The multi-pronged deal makes good on previously announced intentions by the two payments players to expand their core businesses as they move out of certain related ancillary areas.
Global Payments has been in a “transition” period in which it was exploring what parts of its business to sell. The Atlanta company was encouraged by analysts to consider selling the issuer business in order to concentrate on its payments processing.
For Jacksonville, Florida-based FIS, buying the issuer services business was a natural way to expand its main banking services segment.
“The acquisition of Issuer Solutions is a strategic and accretive transaction that will expand FIS’ payment product suite and deepen our relationships with financial institutions and corporate clients,” said FIS CEO Stephanie Ferris said in a press release regarding the transaction.
Chicago-based GTCR is cashing out of its majority ownership holding in Worldpay just over a year after completing its acquisition of the stake from FIS, which retained a minority stake.
As part of the agreement, FIS will sell its stake in Worldpay to Global Payments for $6.6 billion in pre-tax value, the FIS release said.
Cross-selling may be a benefit
In its acquisition of Global Payments’ issuer business, FIS is blending in an issuer operation that processes some 40 billion transactions annually in 75 countries and has ties to about 170 financial institutions and companies.
As for Global Payments, its release highlighted a new “extensive global reach and scale” by way of the merger, noting the combined company will have six million merchant customers, and process about 94 billion transactions annually for $3.7 trillion in payments volume in 175 countries.
FIS expects to benefit from being able to cross-sell more services to banks, particularly with respect to card payments acceptance, according to an FIS presentation Thursday.
“While revenue synergies are expected to be small initially, we believe the cross-sale opportunities are substantial; FIS’s issuer-processing (Payments One) platform is largely focused on debit, while (Global Payments) has a large presence in credit and adds value-added services,” analysts at the financial firm William Blair said in a note to their clients on Thursday. “The credit capabilities should help drive incremental growth in loyalty products (i.e., Premium Payback) and further cross-selling opportunities with its customers across the banking and capital markets segments.”

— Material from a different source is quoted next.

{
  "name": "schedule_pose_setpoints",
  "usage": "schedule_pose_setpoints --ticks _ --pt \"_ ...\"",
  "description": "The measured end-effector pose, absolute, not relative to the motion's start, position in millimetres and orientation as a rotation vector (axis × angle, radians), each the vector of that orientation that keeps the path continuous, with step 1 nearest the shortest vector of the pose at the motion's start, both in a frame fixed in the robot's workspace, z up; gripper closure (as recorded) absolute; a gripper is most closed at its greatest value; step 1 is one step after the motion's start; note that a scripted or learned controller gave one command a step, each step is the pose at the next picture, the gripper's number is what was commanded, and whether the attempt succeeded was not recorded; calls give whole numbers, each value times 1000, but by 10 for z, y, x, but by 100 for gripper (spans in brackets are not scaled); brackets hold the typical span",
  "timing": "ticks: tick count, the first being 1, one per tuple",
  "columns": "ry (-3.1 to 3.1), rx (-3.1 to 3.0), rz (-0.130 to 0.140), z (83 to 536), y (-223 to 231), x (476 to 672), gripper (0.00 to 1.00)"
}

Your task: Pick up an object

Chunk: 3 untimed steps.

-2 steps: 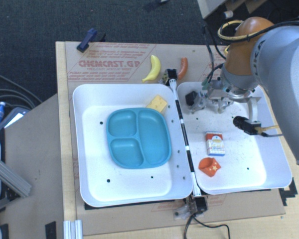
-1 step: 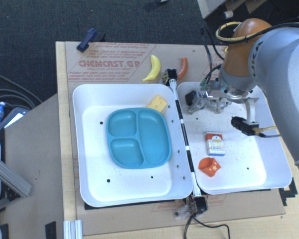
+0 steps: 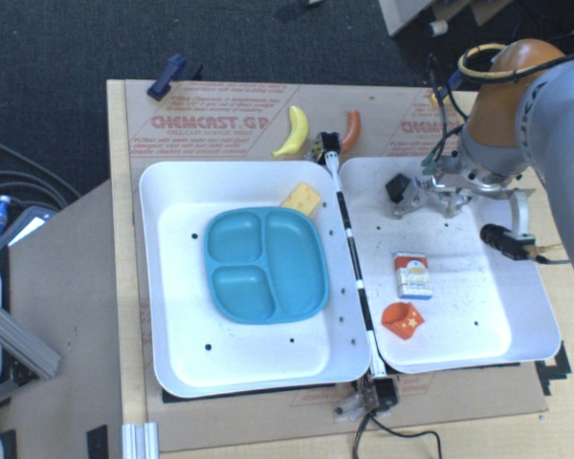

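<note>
Nearest the camera, along the bottom edge of the bench [image 3: 268, 419], a small clamp and cable [image 3: 373, 400] sit just below the seam where the two bins meet.

Going from the left: the left bin [image 3: 172, 342] holds a blue divided plate [image 3: 266, 263] with three compartments, lying flat near its middle. A yellow sponge-like block [image 3: 301, 199] lies just beyond the plate's far right corner, touching or nearly touching its rim. Behind this bin, on the brown board, a yellow banana [image 3: 292, 132] and an orange-red sausage-shaped toy [image 3: 350, 130] lie near each other, and a dark blue clip [image 3: 166, 77] sits at the board's far left corner.

The right bin [image 3: 517, 338] holds three loose things. An orange crumpled piece [image 3: 402, 319] lies toward the near side, left of centre. Just beyond it, close but apart, is a small box [image 3: 413, 275] with a red top and white and blue face. A small dark object [image 3: 397, 187] rests near the far left corner of this bin.

The gripper [image 3: 447, 196] hangs low over the far part of the right bin, below the orange band [image 3: 502, 98] of the grey arm [image 3: 555, 122]. Its metal fingers are a blur of bright parts from this slant, so whether they are spread or pressed together cannot be told, and nothing can be seen between them. The small dark object lies just to its left, apart from it; the box and the orange piece are well apart from it, nearer the camera.
</note>
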<state>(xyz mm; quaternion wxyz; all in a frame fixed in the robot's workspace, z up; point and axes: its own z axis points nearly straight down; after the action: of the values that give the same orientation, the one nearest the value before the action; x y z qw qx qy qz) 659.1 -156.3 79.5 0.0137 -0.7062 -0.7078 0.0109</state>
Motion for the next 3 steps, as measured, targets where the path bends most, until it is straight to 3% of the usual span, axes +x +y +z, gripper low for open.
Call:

The William Blair analysts also noted the likelihood of FIS benefitting from the acquisition in the area of business-to-business payments.

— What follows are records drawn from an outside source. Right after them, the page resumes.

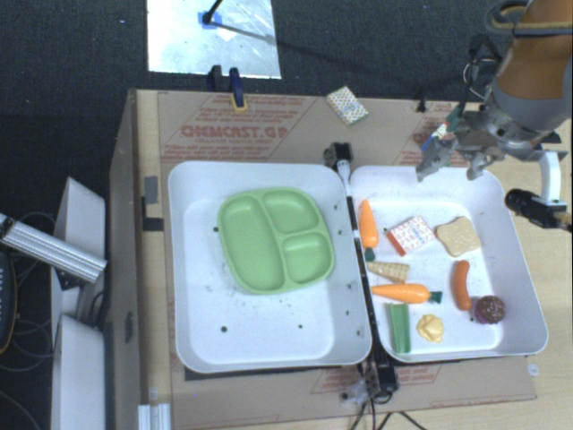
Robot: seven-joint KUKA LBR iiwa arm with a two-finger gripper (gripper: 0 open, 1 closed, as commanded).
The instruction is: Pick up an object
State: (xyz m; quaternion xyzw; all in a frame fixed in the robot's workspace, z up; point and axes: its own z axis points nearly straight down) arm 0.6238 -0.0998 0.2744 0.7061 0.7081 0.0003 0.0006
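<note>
My gripper (452,165) hangs over the far edge of the right bin (519,267), its two fingers spread apart with nothing between them. Below it in that bin lie several toy foods: an orange carrot (367,223) along the left wall, a red-and-white box (412,235), a slice of bread (457,236), a waffle cone (387,270), a second carrot (403,292), a sausage (461,284), a green cucumber piece (399,327), a yellow piece (431,328) and a dark red round piece (489,309).
The left bin (192,330) holds a green divided plate (276,240). A small patterned block (346,105) lies on the cardboard behind the bins. A blue clamp (235,86) sits at the bench's far edge. The grey arm with its orange band (537,52) reaches in from the upper right.
</note>
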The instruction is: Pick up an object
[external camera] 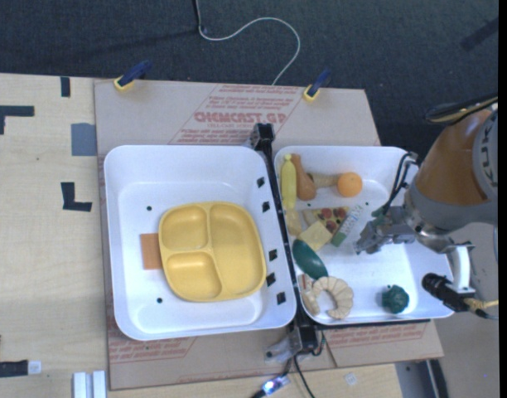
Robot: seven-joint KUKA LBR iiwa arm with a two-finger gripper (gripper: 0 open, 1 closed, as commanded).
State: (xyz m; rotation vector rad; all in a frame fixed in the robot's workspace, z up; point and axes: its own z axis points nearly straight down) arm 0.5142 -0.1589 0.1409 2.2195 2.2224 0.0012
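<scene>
A program-driven arm is working over the right bin (365, 313) on a bench, looking for something to pick up. Nearest the camera, along that bin's front edge, a pale shrimp-like toy (330, 296) is lying beside a dark green vegetable (310, 260), and a small dark green round piece (394, 298) is sitting alone toward the right corner. Just behind them the gripper (374, 237) is hanging low over bare white floor in the bin's middle, close to a striped packet (346, 225) and a yellow block (314, 236); whether its fingers are open or closed cannot be told, and nothing is showing between them. Farther back a banana (287, 180), a tan piece (322, 180) and an orange ball (349, 184) are lying along the rear wall. In the left bin (121, 181) a yellow divided plate (212, 249) is resting over an orange card (150, 251). A clean grasp is probably calling for a target standing apart from its neighbours, such as the green round piece, with the fingers straddling it squarely before closing
</scene>
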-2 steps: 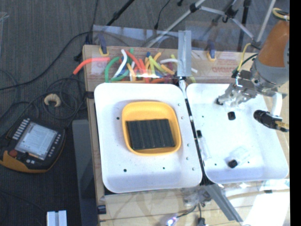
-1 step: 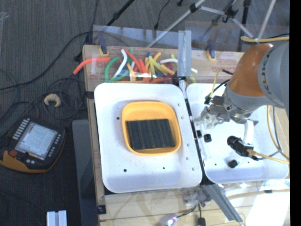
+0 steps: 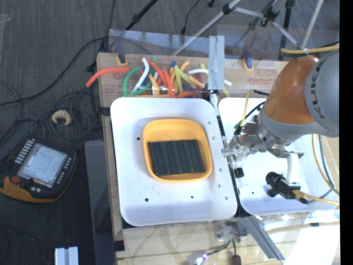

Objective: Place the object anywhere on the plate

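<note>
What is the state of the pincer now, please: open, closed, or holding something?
Pincer: cannot be told. It sits over the edge between the two bins, beside the yellow plate.

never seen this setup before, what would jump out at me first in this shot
The eye lands first on the yellow plate with a dark ribbed insert, sitting in the middle of the left white bin. Next comes the grey arm with its orange band, leaning in from the right over the right white bin, close to the seam between the bins. Behind the bins, a tangle of coloured tubes lies along the bench's far edge.
</note>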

Global Payments will pay for the acquisition with proceeds from the sale of the issuer business, cash and new debt, the company said.

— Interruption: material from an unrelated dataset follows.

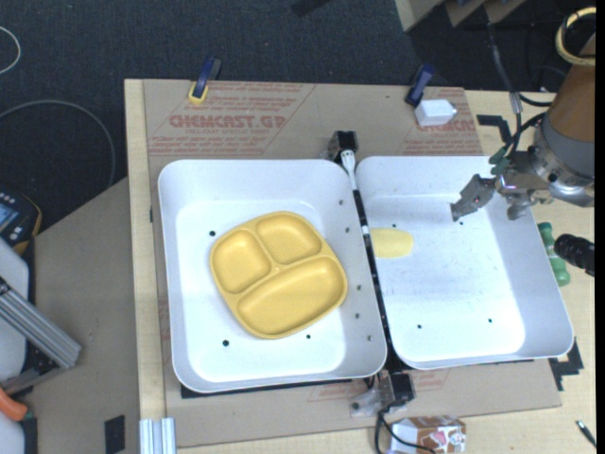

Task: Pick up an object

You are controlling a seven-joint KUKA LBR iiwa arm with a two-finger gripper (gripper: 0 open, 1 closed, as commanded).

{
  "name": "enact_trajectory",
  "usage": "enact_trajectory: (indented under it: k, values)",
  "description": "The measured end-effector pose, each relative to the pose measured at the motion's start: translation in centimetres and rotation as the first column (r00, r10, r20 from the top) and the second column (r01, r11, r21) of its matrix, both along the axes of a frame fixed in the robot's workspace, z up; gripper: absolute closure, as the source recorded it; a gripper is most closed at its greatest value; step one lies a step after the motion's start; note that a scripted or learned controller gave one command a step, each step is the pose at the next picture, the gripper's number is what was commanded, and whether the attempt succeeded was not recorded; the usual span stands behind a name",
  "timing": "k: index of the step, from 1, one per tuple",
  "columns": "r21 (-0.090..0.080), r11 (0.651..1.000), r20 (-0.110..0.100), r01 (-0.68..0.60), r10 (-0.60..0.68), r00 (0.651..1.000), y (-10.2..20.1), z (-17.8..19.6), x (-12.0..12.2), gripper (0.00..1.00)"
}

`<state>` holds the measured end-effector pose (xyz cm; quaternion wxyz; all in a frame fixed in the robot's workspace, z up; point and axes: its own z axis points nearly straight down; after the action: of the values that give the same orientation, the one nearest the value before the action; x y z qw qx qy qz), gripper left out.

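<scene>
Left bin holds a yellow divided plate. Right bin holds a small pale yellow piece against its left wall. My tool hangs over that bin's upper right, open and gripping nothing. The piece lies well apart, leftward and slightly lower, long axis roughly left-right.

A big yellow plate with three sections lies in the left bin. A small yellow piece lies in the right bin, close to its left wall. The gripper hangs over the right bin's far right side, with nothing between its fingers.
</scene>
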<state>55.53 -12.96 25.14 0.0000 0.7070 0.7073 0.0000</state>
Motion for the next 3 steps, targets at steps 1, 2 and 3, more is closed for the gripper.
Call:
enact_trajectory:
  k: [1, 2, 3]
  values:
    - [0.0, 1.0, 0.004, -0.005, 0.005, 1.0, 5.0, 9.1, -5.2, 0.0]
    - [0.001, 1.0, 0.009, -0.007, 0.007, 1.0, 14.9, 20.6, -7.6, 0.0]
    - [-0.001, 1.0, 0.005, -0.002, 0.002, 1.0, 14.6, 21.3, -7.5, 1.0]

“The acquisition of Worldpay and divestiture of Issuer Solutions further sharpen our strategic focus and simplify Global Payments as a pure play merchant solutions business with significantly expanded capabilities, extensive scale, greater market access and an enhanced financial profile,” Global Payments CEO Cameron Bready said in the release.
Still, at least one analyst who follows the payments industry said he thought that FIS got the better end of the deal.
“We believe that the transaction is more compelling for FIS,” than for Global Payments, RBC Capital Markets analyst Daniel Perlin said in a brief note to clients Thursday regarding the transaction. That’s because FIS “essentially replacing” a non-cash payment from its Worldpay stake with “recurring revenue and cash flows,” he explained.
Risks emerge with deals
Meanwhile, Global Payments is “gaining significant scale in payments, but the deal moves it “down a path of continued complexity in its narrative,” Perlin said.
Global Payments aims to tap Worldpay’s “broad global distribution channel,” with a sales force of about 4,000 across 40 countries and more e-commerce strength with a new presence in additional regions, including France, Scandinavia and the Middle East, according to analysts at the financial firm TD Cowen.
Global Payments will also have new cross-selling possibilities, specifically pitching some of Worldpay’s merchant services to its six million mid-market clients, the TD Cowen analyst pointed out in a Thursday note to clients.
Still, Global Payments already faces “integration risks” related to the transition its executives mapped out last year, the TD Cowen analysts said. Those changes included divestitures and a streamlining of the business that was expected to slow revenue growth this year. This latest deal will “add to those concerns,” they said, also noting the potential for merchant client attrition amid the changes.
The debt rating firm Fitch Ratings also expressed some worries about FIS' ability to amalgamate the businesses, and downgraded its outlook for that company to "stable" from "positive." "The Worldpay divestiture to GPN removes a layer of complexity, but also creates some execution risk in the near-term as management focuses on these large-scale deals," Fitch said in its Thursday report.
The companies said in their releases that they expect to close the transactions in the first half of next year.